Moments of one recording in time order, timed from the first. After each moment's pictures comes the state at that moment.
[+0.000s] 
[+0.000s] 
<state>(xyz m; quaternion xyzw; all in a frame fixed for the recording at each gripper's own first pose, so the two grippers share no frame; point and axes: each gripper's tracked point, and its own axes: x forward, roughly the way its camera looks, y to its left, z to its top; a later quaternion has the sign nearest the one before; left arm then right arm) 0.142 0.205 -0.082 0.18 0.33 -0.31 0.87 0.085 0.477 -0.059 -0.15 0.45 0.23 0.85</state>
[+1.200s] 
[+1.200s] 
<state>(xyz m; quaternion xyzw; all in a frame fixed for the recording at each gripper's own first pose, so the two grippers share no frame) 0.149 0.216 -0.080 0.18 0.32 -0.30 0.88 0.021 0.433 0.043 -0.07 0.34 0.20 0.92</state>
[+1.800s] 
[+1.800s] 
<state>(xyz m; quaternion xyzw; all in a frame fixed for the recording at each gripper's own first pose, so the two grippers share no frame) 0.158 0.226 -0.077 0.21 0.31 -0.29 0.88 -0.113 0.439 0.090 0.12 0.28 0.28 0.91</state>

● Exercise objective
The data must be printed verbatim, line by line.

● The completed task
Moments of one recording in time order, timed from the first. After each moment's pictures comes the state at that moment.
[+0.000s] 
[+0.000s] 
<state>(xyz m; quaternion xyzw; all in a frame fixed for the recording at each gripper's own first pose, so the two grippers share no frame; point and axes: each gripper's tracked point, and its own axes: x forward, roughly the way its camera looks, y to its left, z to its top; a later quaternion has the sign nearest the one before; left arm then right arm) 0.142 0.205 -0.082 0.18 0.33 -0.31 0.87 0.085 0.477 -0.059 -0.15 0.45 0.23 0.85</state>
[+1.200s] 
[+1.200s] 
<state>(xyz m; quaternion xyzw; all in a frame fixed for the recording at each gripper's own first pose, so the two grippers share no frame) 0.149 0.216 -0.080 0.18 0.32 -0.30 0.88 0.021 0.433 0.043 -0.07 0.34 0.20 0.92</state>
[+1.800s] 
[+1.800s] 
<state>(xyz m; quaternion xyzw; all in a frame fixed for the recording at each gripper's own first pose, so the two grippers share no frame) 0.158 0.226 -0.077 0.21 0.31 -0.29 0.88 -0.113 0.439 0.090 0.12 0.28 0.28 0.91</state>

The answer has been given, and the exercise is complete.